▶ [ASSIGNED TASK] At the line that includes "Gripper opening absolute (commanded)", begin writing out the entries below exactly, and continue through the last line without adding anything.

§

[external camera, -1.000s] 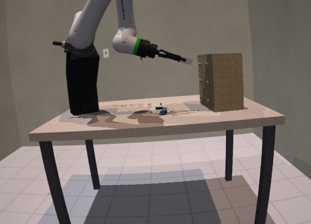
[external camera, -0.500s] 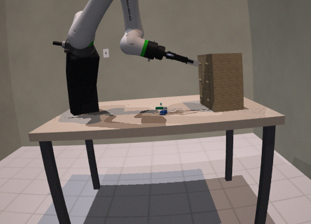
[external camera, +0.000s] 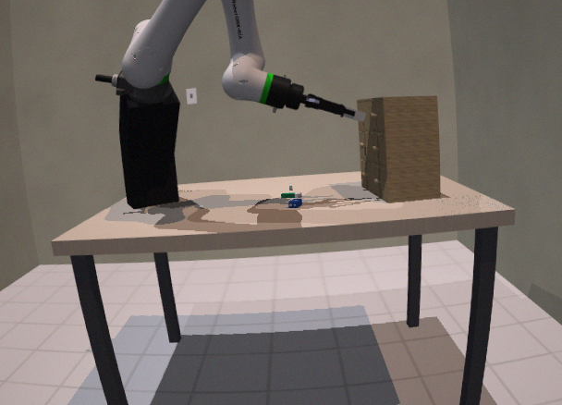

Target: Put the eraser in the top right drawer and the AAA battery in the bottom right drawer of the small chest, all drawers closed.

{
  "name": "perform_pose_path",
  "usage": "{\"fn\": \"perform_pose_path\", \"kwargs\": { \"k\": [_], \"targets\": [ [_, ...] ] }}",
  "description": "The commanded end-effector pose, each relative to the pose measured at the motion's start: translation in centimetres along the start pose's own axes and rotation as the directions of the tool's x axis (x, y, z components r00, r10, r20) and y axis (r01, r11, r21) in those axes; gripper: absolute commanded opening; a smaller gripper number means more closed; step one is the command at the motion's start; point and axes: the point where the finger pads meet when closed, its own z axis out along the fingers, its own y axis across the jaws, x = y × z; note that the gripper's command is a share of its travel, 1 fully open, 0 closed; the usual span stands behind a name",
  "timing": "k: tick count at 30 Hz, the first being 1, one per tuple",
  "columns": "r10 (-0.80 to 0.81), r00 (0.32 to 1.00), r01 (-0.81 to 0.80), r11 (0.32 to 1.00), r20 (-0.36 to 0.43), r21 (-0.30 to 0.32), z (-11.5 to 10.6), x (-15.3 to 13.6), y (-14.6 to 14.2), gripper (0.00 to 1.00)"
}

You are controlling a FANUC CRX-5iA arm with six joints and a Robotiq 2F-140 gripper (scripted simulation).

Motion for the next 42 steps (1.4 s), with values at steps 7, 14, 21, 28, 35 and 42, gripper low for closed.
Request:
{"fn": "perform_pose_path", "kwargs": {
  "k": [7, 14, 21, 28, 35, 42],
  "targets": [
    [0.000, 1.000, 0.000, 1.000, 0.000, 0.000, 0.0, 0.0, 0.0, 0.20],
    [0.000, 1.000, 0.000, 1.000, 0.000, 0.000, 0.0, 0.0, 0.0, 0.20],
    [0.000, 1.000, 0.000, 1.000, 0.000, 0.000, 0.0, 0.0, 0.0, 0.20],
    [0.000, 1.000, 0.000, 1.000, 0.000, 0.000, 0.6, 0.2, 0.0, 0.20],
    [0.000, 1.000, 0.000, 1.000, 0.000, 0.000, 1.3, 0.5, 0.0, 0.20],
    [0.000, 1.000, 0.000, 1.000, 0.000, 0.000, 2.5, 0.9, 0.0, 0.20]
  ]
}}
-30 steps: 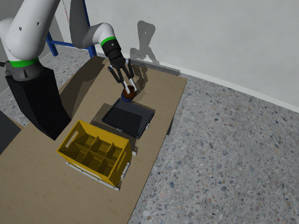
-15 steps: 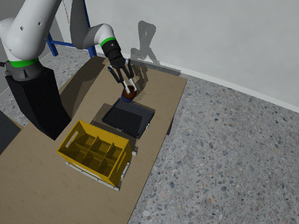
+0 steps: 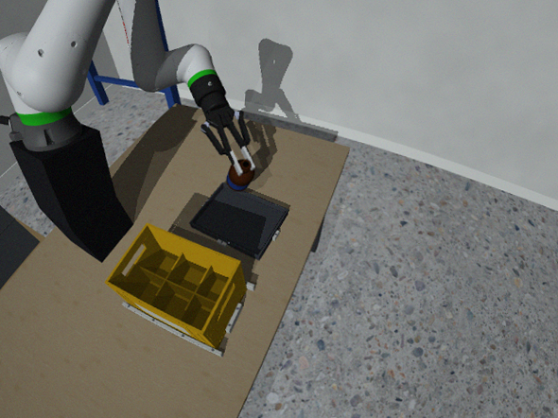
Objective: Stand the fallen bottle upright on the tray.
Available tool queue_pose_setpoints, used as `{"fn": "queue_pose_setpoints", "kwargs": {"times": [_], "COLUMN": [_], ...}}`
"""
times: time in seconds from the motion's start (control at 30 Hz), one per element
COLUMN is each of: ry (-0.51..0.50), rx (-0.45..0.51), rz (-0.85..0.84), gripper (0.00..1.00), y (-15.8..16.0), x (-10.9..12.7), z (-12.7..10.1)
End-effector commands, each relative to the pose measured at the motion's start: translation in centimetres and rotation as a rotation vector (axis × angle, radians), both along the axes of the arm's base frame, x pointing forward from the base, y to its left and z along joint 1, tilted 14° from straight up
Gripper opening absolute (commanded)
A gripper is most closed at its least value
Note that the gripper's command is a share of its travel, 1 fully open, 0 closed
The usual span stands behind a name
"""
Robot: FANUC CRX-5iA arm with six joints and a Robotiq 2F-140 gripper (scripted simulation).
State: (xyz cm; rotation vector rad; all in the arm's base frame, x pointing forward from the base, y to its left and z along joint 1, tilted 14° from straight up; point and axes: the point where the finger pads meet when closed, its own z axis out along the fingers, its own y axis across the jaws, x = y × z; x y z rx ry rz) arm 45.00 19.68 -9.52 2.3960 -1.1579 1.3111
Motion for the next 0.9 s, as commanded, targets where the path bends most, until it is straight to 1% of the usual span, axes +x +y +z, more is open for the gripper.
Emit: {"fn": "queue_pose_setpoints", "kwargs": {"times": [0.0, 0.87], "ry": [0.000, -0.009], "rx": [0.000, -0.009], "rz": [0.000, -0.003], "gripper": [0.00, 0.00], "y": [0.00, 0.00], "x": [0.01, 0.03], "z": [0.01, -0.02]}}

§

▶ [ANSWER FOR THIS EXERCISE]
Gripper opening absolute (commanded)
A gripper is most closed at its least value
Note that the gripper's command is a share of its travel, 1 fully open, 0 closed
The usual span stands behind a name
"""
Robot: FANUC CRX-5iA arm with six joints and a Robotiq 2F-140 gripper (scripted simulation).
State: (xyz cm; rotation vector rad; all in the arm's base frame, x pointing forward from the base, y to its left and z along joint 1, tilted 14° from straight up; point and axes: the point where the finger pads meet when closed, its own z axis out along the fingers, its own y axis across the jaws, x = y × z; x y z rx ry rz) arm 45.00 19.68 -9.52 2.3960 -1.1579 1.3111
Motion for the next 0.9 s, as commanded, targets where the path bends most, until it is straight to 1% of the usual span, axes +x +y +z, more is open for the gripper.
Emit: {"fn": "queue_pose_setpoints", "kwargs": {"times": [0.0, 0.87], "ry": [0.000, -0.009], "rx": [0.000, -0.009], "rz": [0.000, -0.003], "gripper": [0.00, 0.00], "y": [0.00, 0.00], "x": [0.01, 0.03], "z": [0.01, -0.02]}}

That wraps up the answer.